Go line by line through the entries and show those that hold the string "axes".

#### Material for this task ####

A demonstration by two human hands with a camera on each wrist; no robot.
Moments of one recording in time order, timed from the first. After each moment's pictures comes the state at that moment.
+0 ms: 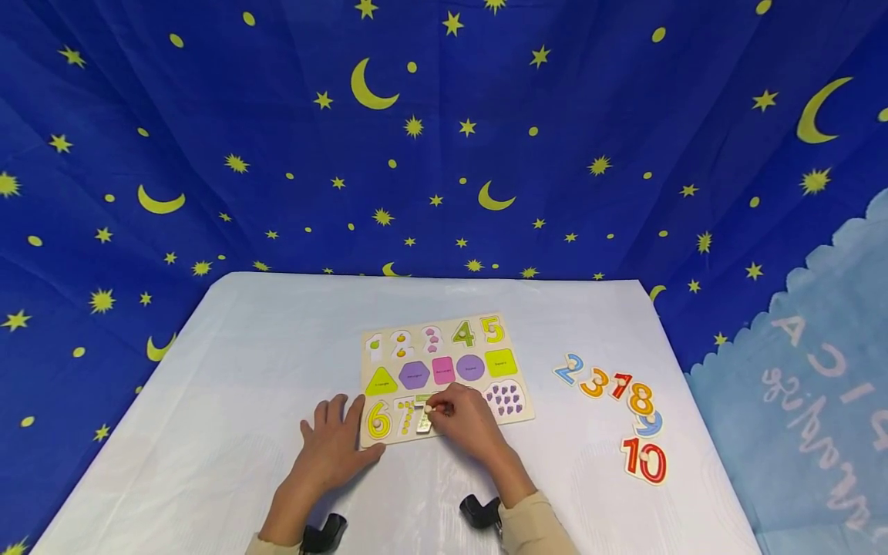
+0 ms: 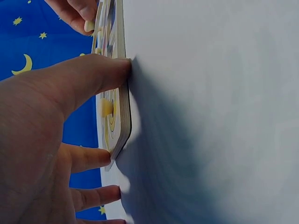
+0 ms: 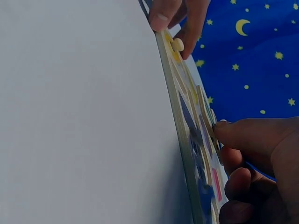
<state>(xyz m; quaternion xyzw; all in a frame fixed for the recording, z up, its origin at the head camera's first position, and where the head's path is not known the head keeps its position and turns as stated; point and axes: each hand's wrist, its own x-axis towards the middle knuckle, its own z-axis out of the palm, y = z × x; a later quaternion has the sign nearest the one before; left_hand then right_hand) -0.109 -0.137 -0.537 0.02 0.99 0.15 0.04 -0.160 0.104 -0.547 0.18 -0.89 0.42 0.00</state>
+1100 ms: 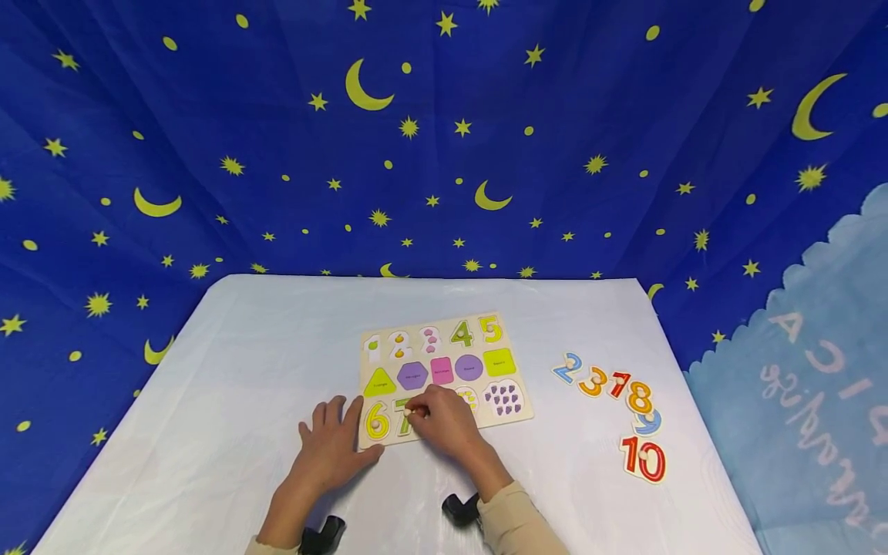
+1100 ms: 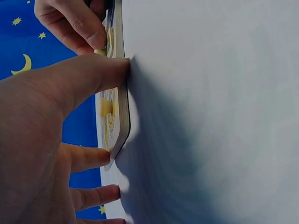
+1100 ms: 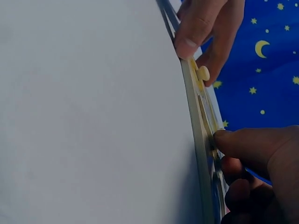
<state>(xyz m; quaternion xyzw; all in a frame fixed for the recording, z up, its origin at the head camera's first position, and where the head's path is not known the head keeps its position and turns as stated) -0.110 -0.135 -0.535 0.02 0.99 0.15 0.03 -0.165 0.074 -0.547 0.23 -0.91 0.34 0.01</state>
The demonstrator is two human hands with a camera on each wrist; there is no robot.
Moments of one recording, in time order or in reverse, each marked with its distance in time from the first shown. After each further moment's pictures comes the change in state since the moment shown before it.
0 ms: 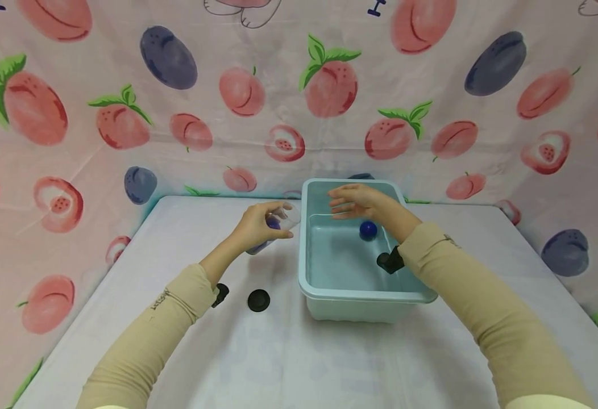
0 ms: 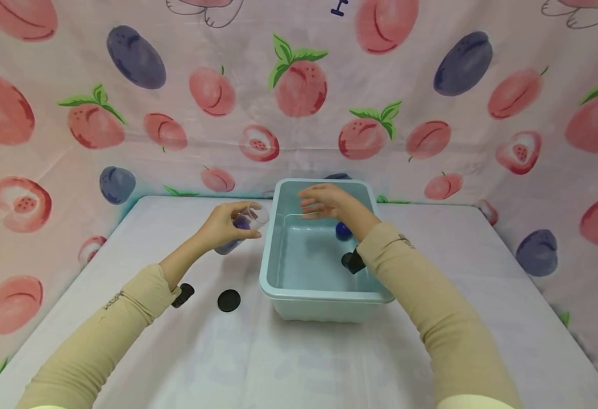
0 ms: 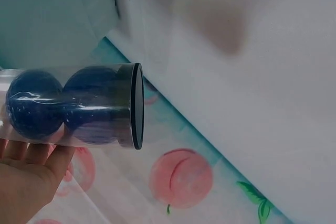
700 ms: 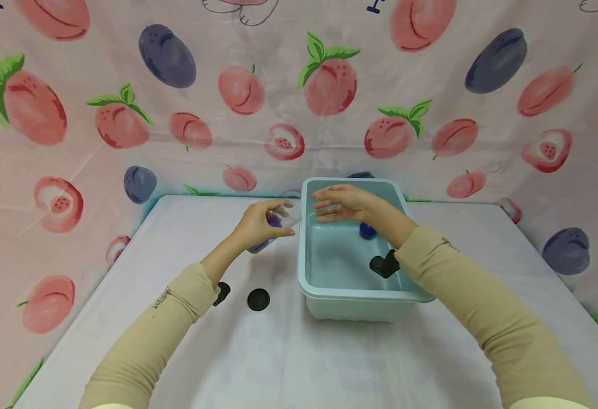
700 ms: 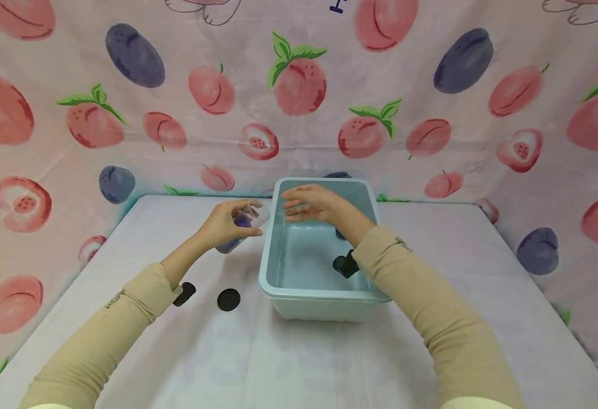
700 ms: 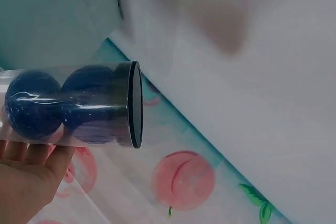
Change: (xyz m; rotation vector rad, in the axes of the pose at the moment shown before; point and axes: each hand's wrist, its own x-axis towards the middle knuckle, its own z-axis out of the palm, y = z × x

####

__Result for this task__:
<state>(xyz m; quaternion xyzw; all in a frame fixed for the recording, z up, its origin at the head camera's first position, and where the head's path is not known the head keeps its position and turns as stated; point and axes: each hand's wrist, its own x-axis towards the middle knuckle, its own z-axis out of the palm, y = z × x; a later quaternion has the sign nearest the one before; left_hand then right_hand) -0.109 -0.137 -0.537 0.02 0.99 0.15 0.04 -0.160 0.104 -0.547 0.18 -0.89 0.42 0.00</state>
Change: (xyz m; rotation vector rad, in the axes of the pose at the moment shown before; point and axes: each hand's wrist, its own x-axis towards the middle knuckle, its own z-axis out of the palm, y = z × x

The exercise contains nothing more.